I have a binary (say a.out
) that I want to call with different configs. I want to run these configs on a 40-core machine in parallel. Below is a sketch of my code.
It is very straightforward: I generate a config and pass in into the worker, and the worker calls the binary with the config using subprocess. I am also redirecting the output to a file. Let's call this piece of code run.py
def worker(cmdlist, filename):
outputfile = open(filename, 'wb')
// here it essentially executes a.out config > outputfile
subprocess.call(cmdlist, stderr=outputfile, stdout=outputfile)
outputfile.close()
def main():
pool = Pool(processes = 40)
for config in all_configs
filename, cmdlist = genCmd(config)
res = pool.apply_async(worker, [cmdlist, filename])
results.append(res)
for res in results:
res.get()
pool.close()
But after I kick it off, I realized that I am not spawning as many processes as I want. I definitely submitted more than 40 workers, but in top, I am only seeing about 20 of a.out.
I do see many of the run.py that are in "sleeping" state (i.e., "S" in top). When I do a ps auf
, I also saw a lot of run.py in "S+" state, with no binary spawned out. Only about half of them spawned "a.out"

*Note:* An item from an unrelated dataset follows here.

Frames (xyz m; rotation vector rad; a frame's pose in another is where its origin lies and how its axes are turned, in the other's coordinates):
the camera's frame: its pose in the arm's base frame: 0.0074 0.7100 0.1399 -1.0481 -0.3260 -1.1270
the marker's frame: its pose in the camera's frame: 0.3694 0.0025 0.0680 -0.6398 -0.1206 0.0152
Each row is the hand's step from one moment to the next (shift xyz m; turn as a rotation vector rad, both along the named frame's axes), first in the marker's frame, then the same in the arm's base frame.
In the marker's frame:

I am wondering, why is this happening? I am redirecting the output to a network-mounted hard-drive, which could be a reason, but in top I only see 10%wa (which in my understanding is 10% of the time waiting for IO). I don't think this results in 50% of idle CPUs. Plus, I should at least have the binary spawned out, instead of being stuck at run.py
. My binary's runtime is also long enough. I should really be seeing 40 jobs running for a long time.
Any other explanation? Anything I did wrong in my python code?
An approach I have used to make use of many simultaneous processes running at once on multiple cores is to use p = subprocess.Popen(...) and p.Poll(). In your case I think you would be able to skip using Pool altogether. I'd give you a better example but unfortunately I don't have access to that code anymore.